1 #include <bits/stdc++.h> 2 using namespace std; 3 4 // Count intersections where horizontal segment [x1,x2] at y intersects vertical segment x at [y1,y2] 5 // Sweep over x: add/remove horizontals in a BIT keyed by y, and at each vertical, query count in [y1,y2] 6 7 struct Horizontal { long long y, x1, x2; }; 8 struct Vertical { long long x, y1, y2; }; 9 10 struct BIT { 11 int n; vector<long long> t; 12 BIT(int n=0): n(n), t(n+1,0) {} 13 void add(int i, long long v){ for(++i;i<=n;i+=i&-i) t[i]+=v; } 14 long long sumPrefix(int i){ long long s=0; for(++i;i>0;i-=i&-i) s+=t[i]; return s; } 15 long long rangeSum(int l,int r){ if(r<l) return 0; return sumPrefix(r)-sumPrefix(l-1); } 16 }; 17 18 struct Event { 19 long long x; int type; // 0=addH, 1=queryV, 2=remH 20 long long y1, y2; // for add/rem: y1==y2==y; for query: y-range 21 bool operator<(const Event& o) const { 22 if (x != o.x) return x < o.x; 23 // tie-break: add before query before remove so endpoints are counted 24 return type < o.type; 25 } 26 }; 27 28 int main(){ 29 ios::sync_with_stdio(false); 30 cin.tie(nullptr); 31 32 int H, V; if(!(cin>>H>>V)) return 0; 33 vector<Horizontal> hs(H); 34 vector<Vertical> vs(V); 35 vector<long long> ys; ys.reserve(2*H + 2*V); 36 37 for(int i=0;i<H;++i){ 38 cin>>hs[i].x1>>hs[i].x2>>hs[i].y; 39 if(hs[i].x1>hs[i].x2) swap(hs[i].x1, hs[i].x2); 40 ys.push_back(hs[i].y); 41 } 42 for(int i=0;i<V;++i){ 43 cin>>vs[i].x>>vs[i].y1>>vs[i].y2; 44 if(vs[i].y1>vs[i].y2) swap(vs[i].y1, vs[i].y2); 45 ys.push_back(vs[i].y1); 46 ys.push_back(vs[i].y2); 47 } 48 49 // compress y 50 sort(ys.begin(), ys.end()); ys.erase(unique(ys.begin(), ys.end()), ys.end()); 51 auto getY = [&](long long y){ return (int)(lower_bound(ys.begin(), ys.end(), y) - ys.begin()); }; 52 53 vector<Event> ev; ev.reserve(H*2 + V); 54 for(auto &h: hs){ 55 int yi = getY(h.y); 56 ev.push_back({h.x1, 0, h.y, h.y}); // add 57 ev.push_back({h.x2, 2, h.y, h.y}); // remove 58 } 59 for(auto &v: vs){ 60 ev.push_back({v.x, 1, v.y1, v.y2}); // query 61 } 62 63 sort(ev.begin(), ev.end()); 64 65 BIT bit((int)ys.size()); 66 long long ans = 0; 67 68 for(const auto &e: ev){ 69 if(e.type==0){ // add horizontal at y 70 bit.add(getY(e.y1), +1); 71 } else if(e.type==2){ // remove horizontal at y 72 bit.add(getY(e.y1), -1); 73 } else { 74 // query vertical: count horizontals with y in [y1,y2] 75 int l = getY(e.y1), r = getY(e.y2); 76 ans += bit.rangeSum(l, r); 77 } 78 } 79 80 cout<<ans<<"\n"; 81 return 0; 82 } 83
We sweep by x.

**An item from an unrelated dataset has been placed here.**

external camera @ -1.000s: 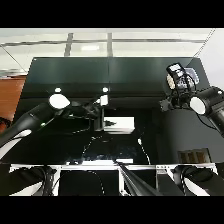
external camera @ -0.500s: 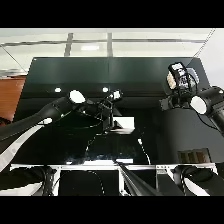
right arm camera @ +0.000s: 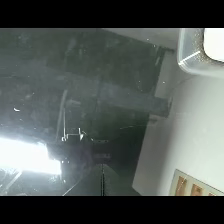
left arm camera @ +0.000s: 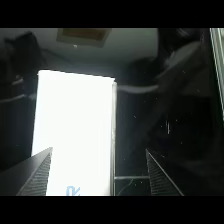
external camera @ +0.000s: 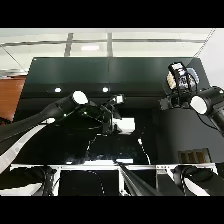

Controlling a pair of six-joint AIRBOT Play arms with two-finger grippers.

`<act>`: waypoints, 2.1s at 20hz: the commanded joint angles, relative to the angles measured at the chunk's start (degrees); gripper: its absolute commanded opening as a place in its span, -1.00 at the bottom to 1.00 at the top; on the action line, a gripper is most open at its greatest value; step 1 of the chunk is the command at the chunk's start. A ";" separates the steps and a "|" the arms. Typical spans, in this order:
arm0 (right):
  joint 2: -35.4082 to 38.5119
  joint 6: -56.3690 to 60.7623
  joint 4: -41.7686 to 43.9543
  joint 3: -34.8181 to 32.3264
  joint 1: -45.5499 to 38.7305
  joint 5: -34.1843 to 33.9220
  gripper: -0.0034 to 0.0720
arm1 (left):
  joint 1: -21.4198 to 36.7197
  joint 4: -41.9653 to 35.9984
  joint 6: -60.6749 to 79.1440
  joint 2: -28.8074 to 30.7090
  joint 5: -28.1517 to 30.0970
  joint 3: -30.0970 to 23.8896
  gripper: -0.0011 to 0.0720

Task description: Fold the box and place the chain.

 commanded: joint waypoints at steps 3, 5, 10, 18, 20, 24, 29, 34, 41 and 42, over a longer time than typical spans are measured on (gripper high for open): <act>0.02 -0.02 0.26 0.02 0.00 -0.09 -0.87 | -0.66 2.19 -2.14 0.00 -0.24 3.87 0.98; 0.02 -0.02 0.26 0.02 0.00 -0.11 -0.87 | -0.94 2.19 -2.21 0.00 0.59 4.37 0.98; 0.02 -0.02 0.24 0.02 0.00 -0.09 -0.87 | -1.14 3.37 -4.26 -0.02 3.91 4.35 0.98; 0.02 -0.02 0.63 0.02 0.00 -0.09 -0.87 | -1.84 8.37 -7.91 -0.66 2.51 4.28 0.98; 0.02 -0.02 0.66 0.02 0.00 -0.09 -0.87 | -2.60 8.44 -7.91 -0.66 1.77 4.28 0.98; 0.02 -0.02 1.09 0.02 0.00 -0.09 -0.87 | -4.20 9.07 -7.87 -0.66 1.99 4.28 0.98; 0.02 -0.02 1.51 0.02 0.00 -0.11 -0.87 | -5.97 13.14 -7.87 -1.18 3.56 4.28 0.99; 0.02 -0.02 1.53 0.02 0.00 -0.11 -0.87 | -10.32 18.93 -14.36 -2.12 12.02 4.24 0.99; 0.02 -0.02 2.62 0.02 0.00 -0.11 -0.87 | -10.45 29.75 -28.22 -0.42 10.99 3.96 0.02; 0.02 0.00 2.78 0.02 0.00 -0.13 -0.87 | -9.07 32.33 -29.97 0.81 9.49 4.04 -0.08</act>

Horizontal segments become add/remove events at their x1 and x2, updating a BIT keyed by y. Each vertical segment becomes a query at x: we count how many active horizontals have y within its [y1, y2] range. Tie-breaking (add before query before remove) ensures intersections at shared endpoints are counted.